Scan the lines below for the string "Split" and report how many lines contain it, giving only the number.

*** EXTRACTED ENTRIES ***

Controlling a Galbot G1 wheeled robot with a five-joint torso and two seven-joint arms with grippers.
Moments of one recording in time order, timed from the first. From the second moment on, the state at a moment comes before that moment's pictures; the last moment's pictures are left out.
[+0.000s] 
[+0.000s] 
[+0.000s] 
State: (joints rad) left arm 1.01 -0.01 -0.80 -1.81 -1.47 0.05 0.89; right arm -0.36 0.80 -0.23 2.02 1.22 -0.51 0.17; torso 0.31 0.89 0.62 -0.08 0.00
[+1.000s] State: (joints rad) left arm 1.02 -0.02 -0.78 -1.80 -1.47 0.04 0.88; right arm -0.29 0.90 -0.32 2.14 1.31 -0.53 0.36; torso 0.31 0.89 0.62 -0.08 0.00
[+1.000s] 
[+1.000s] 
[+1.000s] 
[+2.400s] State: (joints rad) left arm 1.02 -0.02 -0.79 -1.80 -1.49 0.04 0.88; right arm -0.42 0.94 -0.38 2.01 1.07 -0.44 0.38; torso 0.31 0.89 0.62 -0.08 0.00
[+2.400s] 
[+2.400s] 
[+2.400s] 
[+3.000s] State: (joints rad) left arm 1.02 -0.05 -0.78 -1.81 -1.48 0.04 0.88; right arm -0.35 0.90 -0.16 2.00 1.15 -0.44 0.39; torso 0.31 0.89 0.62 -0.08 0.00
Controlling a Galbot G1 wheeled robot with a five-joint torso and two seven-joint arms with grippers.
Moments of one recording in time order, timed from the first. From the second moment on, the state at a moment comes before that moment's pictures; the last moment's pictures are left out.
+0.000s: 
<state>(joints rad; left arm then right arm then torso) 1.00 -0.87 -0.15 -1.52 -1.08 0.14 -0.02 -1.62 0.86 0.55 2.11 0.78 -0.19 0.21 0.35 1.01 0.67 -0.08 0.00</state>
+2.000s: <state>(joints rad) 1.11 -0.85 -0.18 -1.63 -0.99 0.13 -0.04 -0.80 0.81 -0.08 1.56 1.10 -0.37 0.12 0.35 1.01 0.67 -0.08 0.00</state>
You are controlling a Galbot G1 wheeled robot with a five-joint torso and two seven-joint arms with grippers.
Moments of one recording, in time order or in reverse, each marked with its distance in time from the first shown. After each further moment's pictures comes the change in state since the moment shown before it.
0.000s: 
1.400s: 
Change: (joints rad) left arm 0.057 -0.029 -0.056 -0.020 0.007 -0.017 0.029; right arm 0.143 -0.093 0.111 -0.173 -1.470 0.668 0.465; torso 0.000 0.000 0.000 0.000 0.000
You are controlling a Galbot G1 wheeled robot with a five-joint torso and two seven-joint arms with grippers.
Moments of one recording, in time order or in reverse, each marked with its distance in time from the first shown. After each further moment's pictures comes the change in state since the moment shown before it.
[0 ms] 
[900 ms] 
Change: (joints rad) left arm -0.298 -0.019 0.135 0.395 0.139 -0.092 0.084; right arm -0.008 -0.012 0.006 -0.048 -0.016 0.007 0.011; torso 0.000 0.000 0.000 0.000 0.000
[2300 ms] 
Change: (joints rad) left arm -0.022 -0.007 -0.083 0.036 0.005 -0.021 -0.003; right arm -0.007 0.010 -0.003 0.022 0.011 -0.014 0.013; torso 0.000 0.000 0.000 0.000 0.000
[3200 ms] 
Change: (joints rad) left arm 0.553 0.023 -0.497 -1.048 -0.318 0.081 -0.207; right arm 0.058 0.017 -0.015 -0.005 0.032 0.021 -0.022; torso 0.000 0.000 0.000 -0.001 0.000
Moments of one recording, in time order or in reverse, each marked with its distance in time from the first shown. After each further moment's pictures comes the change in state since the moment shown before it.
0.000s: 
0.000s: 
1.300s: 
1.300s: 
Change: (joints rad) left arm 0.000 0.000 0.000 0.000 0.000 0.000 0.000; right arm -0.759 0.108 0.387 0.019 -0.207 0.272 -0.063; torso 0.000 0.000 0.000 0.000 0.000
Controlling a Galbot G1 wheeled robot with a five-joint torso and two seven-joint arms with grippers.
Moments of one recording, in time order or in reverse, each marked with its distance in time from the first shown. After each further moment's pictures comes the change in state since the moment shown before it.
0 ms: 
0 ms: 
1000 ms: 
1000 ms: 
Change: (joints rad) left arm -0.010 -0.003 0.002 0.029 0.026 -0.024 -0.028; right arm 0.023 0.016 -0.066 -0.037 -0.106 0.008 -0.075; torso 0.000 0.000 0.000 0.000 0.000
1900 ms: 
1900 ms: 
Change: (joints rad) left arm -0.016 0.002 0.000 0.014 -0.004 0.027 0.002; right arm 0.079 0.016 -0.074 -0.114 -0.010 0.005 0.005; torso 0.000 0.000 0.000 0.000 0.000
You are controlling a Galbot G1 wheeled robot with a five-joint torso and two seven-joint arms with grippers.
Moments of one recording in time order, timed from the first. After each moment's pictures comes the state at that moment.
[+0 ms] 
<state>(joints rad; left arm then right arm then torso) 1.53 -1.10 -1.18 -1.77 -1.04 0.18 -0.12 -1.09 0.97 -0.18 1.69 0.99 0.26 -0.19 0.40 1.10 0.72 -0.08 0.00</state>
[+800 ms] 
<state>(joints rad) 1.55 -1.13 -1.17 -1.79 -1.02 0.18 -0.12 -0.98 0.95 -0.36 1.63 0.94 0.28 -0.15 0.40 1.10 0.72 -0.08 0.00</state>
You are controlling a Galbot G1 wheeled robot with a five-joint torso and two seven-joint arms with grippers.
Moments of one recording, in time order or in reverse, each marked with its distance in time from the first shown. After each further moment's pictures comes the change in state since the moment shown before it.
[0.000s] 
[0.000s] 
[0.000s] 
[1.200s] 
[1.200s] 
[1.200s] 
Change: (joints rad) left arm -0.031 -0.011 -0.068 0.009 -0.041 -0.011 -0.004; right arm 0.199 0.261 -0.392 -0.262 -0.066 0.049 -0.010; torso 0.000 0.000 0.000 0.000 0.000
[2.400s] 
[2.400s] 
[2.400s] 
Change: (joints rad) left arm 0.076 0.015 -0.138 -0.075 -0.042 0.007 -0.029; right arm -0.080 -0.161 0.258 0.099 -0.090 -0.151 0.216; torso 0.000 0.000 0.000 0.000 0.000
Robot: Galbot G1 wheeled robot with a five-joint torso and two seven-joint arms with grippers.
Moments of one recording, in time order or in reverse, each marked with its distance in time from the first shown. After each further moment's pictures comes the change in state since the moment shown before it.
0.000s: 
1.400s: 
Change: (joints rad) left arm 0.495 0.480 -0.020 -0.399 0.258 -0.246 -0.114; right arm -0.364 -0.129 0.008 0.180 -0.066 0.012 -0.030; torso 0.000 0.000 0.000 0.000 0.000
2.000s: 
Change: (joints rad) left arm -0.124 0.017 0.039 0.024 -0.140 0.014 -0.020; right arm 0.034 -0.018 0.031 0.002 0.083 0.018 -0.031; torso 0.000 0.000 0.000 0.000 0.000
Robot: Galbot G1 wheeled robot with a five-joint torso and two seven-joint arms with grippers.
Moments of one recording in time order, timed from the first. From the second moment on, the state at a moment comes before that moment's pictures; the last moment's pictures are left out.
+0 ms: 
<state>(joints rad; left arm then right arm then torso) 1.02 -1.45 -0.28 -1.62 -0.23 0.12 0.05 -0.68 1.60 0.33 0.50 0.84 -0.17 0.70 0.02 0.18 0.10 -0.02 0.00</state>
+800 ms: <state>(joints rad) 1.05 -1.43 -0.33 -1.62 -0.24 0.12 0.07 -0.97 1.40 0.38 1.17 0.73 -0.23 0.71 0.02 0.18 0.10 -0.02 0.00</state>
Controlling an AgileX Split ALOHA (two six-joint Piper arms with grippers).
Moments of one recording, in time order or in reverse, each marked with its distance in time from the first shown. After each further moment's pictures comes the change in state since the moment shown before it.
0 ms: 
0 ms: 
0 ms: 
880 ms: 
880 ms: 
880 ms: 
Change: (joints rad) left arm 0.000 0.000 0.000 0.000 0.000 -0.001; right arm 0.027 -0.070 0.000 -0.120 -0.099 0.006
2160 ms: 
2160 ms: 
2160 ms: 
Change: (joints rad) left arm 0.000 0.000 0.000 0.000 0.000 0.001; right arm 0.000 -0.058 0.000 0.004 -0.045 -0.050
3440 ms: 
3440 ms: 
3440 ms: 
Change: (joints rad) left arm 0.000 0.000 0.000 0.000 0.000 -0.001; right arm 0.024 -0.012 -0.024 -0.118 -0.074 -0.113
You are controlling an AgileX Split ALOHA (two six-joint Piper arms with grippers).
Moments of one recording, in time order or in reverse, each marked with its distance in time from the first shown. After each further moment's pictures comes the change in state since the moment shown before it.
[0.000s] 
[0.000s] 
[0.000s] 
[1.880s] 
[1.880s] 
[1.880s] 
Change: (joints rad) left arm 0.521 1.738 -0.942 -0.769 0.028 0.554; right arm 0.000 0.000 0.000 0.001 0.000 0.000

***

TASK OUTPUT:
2